«More Like This» in hybris Solr search

Category: Other Author: Rauf ALIEV 5 February 2017 No comments

The MoreLikeThis search component (MLT) enables users to query for documents similar to a document in their result list. Solr has MLT module since version 1.3, but Hybris doesn’t use it at all. I was wondering if it is possible to leverage MLT in hybris and how good the results will be. I managed to create a working prototype, but the apparent simplicity of MLT integration nevertheless obscures some unexpected challenges and problems. I haven’t found a best solution for the task yet as I see it, so but some findings and preliminary results worth spreading in our community to help others go this way. MoreLikeThis component fetches the products with the similar term vectors. A term vector is a data structure that holds a list of all the words that were in the field and the number of times each word was used (excluding words that it considers to be “stop words”). SOLR loops over the fields and retrieves term vectors for each of the fields in the document we’re analyzing. For each of the terms, SOLR finds the field that contains the most instances of the given term and then calculates the score. Then the module selects the top K terms with highest score to form a disjunctive query of these terms. Simply put, it displays the products that have the closest set of top words.
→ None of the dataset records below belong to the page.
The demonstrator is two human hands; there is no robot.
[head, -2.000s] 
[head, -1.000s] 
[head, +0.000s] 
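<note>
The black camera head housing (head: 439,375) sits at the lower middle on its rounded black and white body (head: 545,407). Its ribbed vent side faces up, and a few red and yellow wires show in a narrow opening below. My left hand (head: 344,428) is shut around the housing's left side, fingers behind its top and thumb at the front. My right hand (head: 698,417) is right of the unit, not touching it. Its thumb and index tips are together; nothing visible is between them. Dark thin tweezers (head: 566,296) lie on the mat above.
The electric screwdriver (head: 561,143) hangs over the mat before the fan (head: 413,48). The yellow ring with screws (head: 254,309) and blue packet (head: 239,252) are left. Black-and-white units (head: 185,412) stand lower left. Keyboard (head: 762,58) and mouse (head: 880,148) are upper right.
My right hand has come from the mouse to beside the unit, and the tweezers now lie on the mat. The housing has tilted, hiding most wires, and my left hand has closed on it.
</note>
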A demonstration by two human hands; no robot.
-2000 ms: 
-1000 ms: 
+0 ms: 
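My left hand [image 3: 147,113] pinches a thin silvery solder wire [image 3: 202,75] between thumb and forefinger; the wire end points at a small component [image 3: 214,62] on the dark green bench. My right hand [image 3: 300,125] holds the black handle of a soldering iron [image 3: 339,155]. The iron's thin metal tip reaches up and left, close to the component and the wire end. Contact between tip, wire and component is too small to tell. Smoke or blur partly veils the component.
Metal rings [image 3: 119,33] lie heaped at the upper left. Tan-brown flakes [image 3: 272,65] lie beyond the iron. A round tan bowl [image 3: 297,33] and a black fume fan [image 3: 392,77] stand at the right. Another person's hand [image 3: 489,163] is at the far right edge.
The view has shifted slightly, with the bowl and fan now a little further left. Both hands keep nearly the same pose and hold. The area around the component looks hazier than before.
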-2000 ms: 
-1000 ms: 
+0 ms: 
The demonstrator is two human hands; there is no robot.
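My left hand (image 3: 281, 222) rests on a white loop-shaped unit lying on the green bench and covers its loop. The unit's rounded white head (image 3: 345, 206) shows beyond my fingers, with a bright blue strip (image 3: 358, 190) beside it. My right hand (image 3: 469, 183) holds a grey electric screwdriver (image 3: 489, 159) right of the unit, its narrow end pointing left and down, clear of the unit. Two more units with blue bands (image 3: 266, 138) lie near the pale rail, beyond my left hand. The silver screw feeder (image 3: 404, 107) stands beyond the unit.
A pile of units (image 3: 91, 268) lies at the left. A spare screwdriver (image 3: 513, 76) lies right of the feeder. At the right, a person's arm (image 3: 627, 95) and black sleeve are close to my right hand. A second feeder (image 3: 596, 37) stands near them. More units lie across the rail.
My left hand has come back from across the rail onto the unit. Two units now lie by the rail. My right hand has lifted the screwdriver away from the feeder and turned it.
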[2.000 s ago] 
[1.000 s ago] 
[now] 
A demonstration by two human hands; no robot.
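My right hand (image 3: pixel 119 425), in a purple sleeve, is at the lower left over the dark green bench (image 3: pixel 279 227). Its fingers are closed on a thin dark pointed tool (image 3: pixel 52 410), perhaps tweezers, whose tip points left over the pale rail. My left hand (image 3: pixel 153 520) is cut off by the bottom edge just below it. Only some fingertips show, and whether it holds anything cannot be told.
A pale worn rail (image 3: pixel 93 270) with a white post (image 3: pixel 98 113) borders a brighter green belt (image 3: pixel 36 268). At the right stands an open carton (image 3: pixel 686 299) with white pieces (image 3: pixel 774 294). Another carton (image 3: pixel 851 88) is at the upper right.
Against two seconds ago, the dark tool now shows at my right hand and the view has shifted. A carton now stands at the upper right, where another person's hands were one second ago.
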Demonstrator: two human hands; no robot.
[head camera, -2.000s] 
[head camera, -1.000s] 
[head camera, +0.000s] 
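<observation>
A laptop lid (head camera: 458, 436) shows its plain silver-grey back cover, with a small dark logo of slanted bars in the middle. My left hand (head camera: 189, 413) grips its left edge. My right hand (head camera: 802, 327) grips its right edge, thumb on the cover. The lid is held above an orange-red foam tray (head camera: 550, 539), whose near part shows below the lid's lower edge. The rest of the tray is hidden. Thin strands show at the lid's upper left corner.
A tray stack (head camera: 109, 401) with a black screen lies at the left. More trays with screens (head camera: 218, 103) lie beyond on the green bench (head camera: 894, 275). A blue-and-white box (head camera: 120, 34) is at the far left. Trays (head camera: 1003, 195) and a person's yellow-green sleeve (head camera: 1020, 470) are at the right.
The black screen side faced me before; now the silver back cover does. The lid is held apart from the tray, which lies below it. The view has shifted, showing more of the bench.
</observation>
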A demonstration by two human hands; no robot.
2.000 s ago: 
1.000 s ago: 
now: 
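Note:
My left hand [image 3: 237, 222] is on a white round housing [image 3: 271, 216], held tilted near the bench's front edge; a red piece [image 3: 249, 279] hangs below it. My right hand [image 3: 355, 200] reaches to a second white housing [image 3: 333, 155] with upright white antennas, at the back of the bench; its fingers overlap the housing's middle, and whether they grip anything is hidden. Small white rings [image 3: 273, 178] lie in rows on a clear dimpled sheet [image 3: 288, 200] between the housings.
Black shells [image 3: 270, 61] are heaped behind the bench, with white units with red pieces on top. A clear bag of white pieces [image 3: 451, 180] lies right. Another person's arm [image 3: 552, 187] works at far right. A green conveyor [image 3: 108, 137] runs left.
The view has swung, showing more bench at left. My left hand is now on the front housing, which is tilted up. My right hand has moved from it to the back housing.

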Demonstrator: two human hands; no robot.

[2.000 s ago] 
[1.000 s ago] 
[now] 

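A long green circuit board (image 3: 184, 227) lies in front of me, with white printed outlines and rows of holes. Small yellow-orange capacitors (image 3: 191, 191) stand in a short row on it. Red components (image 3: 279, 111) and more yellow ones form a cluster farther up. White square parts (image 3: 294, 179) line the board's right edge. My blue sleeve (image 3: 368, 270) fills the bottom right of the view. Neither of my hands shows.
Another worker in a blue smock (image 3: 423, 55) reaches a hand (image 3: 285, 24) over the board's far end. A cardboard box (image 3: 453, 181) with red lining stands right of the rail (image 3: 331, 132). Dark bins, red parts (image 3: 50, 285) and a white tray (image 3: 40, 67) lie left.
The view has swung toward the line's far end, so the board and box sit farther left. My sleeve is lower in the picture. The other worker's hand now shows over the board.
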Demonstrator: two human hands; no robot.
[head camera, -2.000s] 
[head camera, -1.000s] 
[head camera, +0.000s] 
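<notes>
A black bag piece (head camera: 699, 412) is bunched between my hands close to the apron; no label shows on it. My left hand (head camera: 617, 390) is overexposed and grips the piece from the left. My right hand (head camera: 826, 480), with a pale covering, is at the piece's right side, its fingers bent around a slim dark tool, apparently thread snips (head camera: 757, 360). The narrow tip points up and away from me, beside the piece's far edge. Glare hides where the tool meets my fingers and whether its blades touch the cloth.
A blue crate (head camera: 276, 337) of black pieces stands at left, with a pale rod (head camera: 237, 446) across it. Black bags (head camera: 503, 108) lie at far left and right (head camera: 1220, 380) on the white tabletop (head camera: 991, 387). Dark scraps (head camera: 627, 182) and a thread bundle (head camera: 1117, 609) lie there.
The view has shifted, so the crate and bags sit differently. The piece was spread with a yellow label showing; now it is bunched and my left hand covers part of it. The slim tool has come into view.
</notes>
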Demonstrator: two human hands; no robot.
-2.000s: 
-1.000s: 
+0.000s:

For example, for the product “CAMERA TAPE DIGITAL 90MIN 2PK” the system creates a request:

fulltext_en: Any of these terms:
- 500, 825, 860, camcord, cld, clean, comput, digit, digital8, ideal, line, loss, make, min, mode, perfect, possibl, record, resolut, tape, transfer, v825cld, videotap
category_string_mv: Any of these terms:
- 585
- 604

These words are most frequently used terms in the indexed product attributes. Let’s try to see similar products for DIGITAL CAMERA TRIPOD:

Right window show results for fulltext_en =(1.35, 135, 20.9, 209, adjust, aluminum, anod, attach, bubbl, camera, easi, feet, fold, head, leg, lock, nylon, plate, read, rubber, run, skid, stand, tall, tripod).

Challenges

Fetching recommendations

First, hybris uses SOLR 6.1 and SolrJ library for 6.1. In this version of the library MoreLikeThis is not supported. It means that the library is not able to parse the SOLR response correctly and hybris ignores the section MoreLikeThis completely. hybris is not tested with solrj > 6.1, so it is risky to replace the library with the version 6.3 where these methods are supported. However, if you are able to test it thoroughly, it might be a solution. In my PoC, I use the existing library capabilities to parse the Solr response that is not supported natively. Specifically, I used SolrSearchResult.getSolrObject().getResponse().get(“moreLikeThis”)) to access to the list of recommendations. To set up request parameters, I used

searchQuery.addRawParam("mlt", "true");
searchQuery.addRawParam("mlt.fl", "fulltext_en,catalogVersion,category_string_mv");
searchQuery.addRawParam("mlt.count", "10"); //count of documents in the response
searchQuery.addRawParam("mlt.mindf", "2"); //min document frequency
searchQuery.addRawParam("mlt.mintf", "1"); //min term frequency

Facets

This module is poorly documented, and it seems that faceting had worked before, but in the last versions of Solr they are no longer work with the results provided by the module. Some sources say that it should work if the module is used as a request handler, but it seems that at least in hybris solr 6.1 it is not true. However, you can use (parse) the request generated by MoreLikeThis, and execute it via regular solr select method. In this case the facets will be supported because it is a normal way of fetching data.

Catalog versions

Catalog versions are not supported by MoreLikeThis, because it knows nothing about hybris 🙂 So the recommendations contain the results from both catalog versions. The solution is to filter it before displaying. For the simplest case, with two catalog versions, Online and Staged, it is not rocket science.

Field types

The fields on which to perform MLT must be indexed and of type

string

. MLT is not designed to work with the double values (“similar prices”).

Accuracy issues

Sometimes the algorithm shows some products as similar to the selected one, but from the customer’s perspective the proposed items have nothing in common with the original products. In the video below I demonstrate this case. The smaller the product set, the more likely you will face this situation. The less words are used to describe the products, the less accuracy you will have.